Mr. Doggette said the company countered with $6.24 per cut, or about the same amount the barbers received in 2017 when the base price of a cut was $11.25.

Based on the volume of cuts for each barber, the $1 difference between the union ask and the company’s offer is equal to about $1,000 a month for each barber, Mr. Doggette said.
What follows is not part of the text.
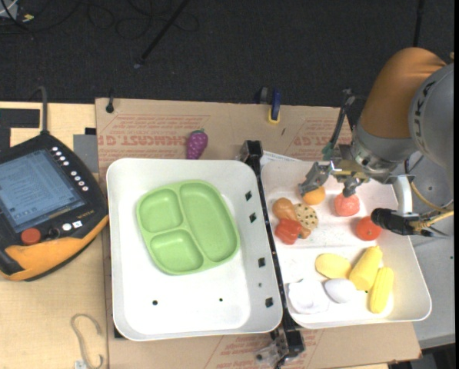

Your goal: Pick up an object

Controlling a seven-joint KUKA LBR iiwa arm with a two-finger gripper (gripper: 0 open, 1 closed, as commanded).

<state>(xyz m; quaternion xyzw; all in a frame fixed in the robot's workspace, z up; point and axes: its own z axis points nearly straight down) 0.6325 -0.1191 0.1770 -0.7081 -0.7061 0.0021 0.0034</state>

He said the company’s offer was even more galling because the barbers essentially had their incomes cut 20 percent during the pandemic, with each restricted to working every other day to maintain social distancing in the shops. That meant four-day work weeks, rather than five. Officials at Sheffield not respond to a request for comment. The company also operates barbershops at five military bases in other states. Mr. Doggette said that along with picketing, Local 572 has filed an unfair labor practices complaint with the National Labor Relations Board in hopes of gaining federal intervention to force the company to bargain. In 2017, the NLRB upheld a similar complaint against Sheffield involving barbers at Nellis Air Force Base in Nevada.

Meanwhile, Mr. Doggette said Sheffield is actively trying to recruit replacement barbers, with support from the Army and Air Force Exchange Services that hired the company to run the barbershops on the two bases.